= Duarte Unified School District =

School district in California, United States

The Duarte Unified School District is a school district located in Duarte, California. The district serves students from Duarte, Bradbury and the unincorporated southern portions of Duarte and Monrovia. The district is relatively small, containing only 1 elementary (K-6) school, 3 K-8 schools, 1 comprehensive high school and 1 continuation high school. The population of students served in the district is socio-economically diverse, and culturally rich.

==Governance==

===Superintendent's Office===
The current superintendent for the Duarte Unified School District is Ms. Nadia Hillman who became superintendent in July 2024. She replaced Dr. Gordon Amerson who took a superintendent job in Riverside County.

===Board of education===
The current members of the Board of Education are:

- Reyna Diaz
- Cecilia Carroll
- Tom Reyes
- Dr. James Finlay
- Kenneth Bell

The Board of Education members are elected at-large and to a four-year term. The elections are held on a first Tuesday after the first Monday in November of even-numbered years along with the Los Angeles County, California state and federal general elections starting with the 2018 election.

==Schools==

===Elementary and Middle (TK-8)===
- Beardslee Dual Immersion Academy
- Maxwell International Baccalaureate Academy
- Royal Oaks STEAM Academy
- Valley View Academy of Technology and Creative Learning (K-6)

===High (9-12)===
- Duarte High School
- Mount Olive Innovation & Technology High School (Alternative Education)

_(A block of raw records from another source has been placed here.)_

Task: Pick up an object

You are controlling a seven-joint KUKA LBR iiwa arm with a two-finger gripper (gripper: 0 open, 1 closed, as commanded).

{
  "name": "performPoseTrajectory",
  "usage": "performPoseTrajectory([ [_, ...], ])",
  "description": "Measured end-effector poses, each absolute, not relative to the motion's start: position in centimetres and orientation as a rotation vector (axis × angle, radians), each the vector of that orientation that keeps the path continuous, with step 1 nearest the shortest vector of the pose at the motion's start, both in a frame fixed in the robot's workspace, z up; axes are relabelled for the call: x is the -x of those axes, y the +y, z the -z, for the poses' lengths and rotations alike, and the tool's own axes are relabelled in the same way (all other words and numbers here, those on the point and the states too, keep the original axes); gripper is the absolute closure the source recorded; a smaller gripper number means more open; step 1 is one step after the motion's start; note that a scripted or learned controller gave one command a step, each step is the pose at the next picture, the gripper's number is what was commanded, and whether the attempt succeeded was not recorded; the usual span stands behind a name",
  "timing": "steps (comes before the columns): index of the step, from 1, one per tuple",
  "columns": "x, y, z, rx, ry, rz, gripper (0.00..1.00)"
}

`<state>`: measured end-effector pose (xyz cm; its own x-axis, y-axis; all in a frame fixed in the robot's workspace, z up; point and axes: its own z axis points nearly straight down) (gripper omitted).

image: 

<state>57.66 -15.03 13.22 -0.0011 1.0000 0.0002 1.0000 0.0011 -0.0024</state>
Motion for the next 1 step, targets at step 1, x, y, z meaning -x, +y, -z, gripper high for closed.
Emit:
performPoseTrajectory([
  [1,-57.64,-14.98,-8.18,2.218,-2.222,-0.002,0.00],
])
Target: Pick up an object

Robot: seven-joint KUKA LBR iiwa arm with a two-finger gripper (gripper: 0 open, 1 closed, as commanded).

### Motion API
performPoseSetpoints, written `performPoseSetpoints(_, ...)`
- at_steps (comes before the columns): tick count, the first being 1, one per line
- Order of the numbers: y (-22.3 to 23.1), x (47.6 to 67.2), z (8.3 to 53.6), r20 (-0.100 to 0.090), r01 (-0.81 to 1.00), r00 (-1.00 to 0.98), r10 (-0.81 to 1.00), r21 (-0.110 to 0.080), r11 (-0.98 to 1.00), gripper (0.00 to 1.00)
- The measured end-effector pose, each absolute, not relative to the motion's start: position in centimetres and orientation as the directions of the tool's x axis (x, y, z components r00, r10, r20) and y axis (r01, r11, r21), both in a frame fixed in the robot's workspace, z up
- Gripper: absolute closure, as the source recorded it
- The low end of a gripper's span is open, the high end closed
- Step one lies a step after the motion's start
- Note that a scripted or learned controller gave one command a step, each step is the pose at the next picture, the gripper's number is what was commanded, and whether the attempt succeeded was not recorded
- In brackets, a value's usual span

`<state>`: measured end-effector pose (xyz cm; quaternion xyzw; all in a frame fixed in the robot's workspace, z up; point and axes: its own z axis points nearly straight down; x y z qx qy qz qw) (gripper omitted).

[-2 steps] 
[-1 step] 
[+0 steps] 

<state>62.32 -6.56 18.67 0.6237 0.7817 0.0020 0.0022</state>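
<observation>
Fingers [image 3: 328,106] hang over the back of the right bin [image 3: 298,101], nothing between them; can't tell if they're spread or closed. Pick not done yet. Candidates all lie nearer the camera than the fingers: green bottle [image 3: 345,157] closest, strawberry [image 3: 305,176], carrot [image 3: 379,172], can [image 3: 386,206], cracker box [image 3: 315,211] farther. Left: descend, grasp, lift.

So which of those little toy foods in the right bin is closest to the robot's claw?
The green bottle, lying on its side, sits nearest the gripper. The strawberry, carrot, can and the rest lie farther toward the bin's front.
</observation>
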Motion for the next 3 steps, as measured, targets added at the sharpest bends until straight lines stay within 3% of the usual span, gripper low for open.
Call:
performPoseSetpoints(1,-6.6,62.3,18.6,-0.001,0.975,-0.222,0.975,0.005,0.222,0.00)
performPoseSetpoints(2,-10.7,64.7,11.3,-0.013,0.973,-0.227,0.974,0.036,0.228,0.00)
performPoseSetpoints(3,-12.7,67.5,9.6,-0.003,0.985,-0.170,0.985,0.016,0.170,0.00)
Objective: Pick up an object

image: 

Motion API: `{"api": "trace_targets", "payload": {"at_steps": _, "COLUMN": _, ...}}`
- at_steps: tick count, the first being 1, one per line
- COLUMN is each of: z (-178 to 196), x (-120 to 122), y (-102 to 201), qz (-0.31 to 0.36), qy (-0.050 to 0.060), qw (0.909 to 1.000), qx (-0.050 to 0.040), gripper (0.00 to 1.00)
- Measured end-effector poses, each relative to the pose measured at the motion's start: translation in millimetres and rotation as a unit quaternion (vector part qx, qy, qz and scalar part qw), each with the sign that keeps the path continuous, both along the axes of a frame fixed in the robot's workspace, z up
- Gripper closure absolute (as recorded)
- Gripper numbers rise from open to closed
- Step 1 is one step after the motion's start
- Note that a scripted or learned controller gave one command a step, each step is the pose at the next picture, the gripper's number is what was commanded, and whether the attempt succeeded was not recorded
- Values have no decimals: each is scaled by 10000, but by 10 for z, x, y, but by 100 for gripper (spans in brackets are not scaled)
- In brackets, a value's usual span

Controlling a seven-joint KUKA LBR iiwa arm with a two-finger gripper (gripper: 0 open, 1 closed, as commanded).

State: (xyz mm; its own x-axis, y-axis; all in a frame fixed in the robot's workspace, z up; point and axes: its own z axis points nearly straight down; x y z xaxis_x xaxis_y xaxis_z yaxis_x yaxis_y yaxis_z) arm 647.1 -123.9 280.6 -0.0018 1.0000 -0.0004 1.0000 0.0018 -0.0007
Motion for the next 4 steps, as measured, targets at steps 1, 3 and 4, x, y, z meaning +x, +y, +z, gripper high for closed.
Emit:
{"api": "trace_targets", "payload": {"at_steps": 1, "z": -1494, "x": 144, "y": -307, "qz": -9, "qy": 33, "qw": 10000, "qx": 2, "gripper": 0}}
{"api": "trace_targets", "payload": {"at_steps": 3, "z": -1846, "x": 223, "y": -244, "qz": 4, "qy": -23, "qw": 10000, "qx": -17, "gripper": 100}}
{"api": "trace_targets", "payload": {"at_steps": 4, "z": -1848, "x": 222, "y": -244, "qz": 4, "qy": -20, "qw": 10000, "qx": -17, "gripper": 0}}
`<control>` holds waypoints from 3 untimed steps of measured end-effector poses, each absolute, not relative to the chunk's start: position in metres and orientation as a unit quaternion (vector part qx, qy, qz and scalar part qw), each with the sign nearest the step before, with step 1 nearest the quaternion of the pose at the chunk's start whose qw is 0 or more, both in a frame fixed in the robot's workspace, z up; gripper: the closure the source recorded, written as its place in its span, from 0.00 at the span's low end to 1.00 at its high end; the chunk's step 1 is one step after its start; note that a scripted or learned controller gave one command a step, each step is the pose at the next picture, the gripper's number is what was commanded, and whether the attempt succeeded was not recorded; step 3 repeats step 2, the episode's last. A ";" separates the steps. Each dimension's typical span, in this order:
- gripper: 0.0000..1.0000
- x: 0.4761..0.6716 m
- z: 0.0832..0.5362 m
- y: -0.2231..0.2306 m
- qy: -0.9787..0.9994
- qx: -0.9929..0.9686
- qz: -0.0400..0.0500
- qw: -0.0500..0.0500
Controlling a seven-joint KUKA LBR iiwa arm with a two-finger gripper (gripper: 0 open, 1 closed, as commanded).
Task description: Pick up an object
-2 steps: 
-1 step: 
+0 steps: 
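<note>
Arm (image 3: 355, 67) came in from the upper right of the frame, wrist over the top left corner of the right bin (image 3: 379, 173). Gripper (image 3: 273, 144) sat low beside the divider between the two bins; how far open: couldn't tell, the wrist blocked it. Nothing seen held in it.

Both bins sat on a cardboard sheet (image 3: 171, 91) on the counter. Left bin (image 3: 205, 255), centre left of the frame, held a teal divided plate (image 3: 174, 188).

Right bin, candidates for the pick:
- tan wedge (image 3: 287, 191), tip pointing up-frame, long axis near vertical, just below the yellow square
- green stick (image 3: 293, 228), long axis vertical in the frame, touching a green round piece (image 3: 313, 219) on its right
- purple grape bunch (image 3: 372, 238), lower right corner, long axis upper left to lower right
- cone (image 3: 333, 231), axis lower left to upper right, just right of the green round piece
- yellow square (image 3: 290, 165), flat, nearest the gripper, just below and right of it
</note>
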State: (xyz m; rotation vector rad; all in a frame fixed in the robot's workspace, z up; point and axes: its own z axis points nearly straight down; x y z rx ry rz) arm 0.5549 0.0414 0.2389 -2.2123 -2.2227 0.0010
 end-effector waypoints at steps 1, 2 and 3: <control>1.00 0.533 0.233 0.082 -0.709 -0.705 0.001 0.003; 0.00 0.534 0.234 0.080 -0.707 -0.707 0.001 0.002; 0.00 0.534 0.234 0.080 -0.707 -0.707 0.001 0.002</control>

===Head Start & State Preschool (4-year olds)===
- Andres Duarte Preschool
- Beardslee Elementary
- Maxwell Academy

===State Preschool (3-year olds)===
- Andres Duarte Preschool

===Alternative Education===
- Mt. Olive Continuation High School

==Former schools==
The district previously operated Northview Intermediate School and Andres Duarte Elementary School. In 2016, the school district administration began to consider closing schools.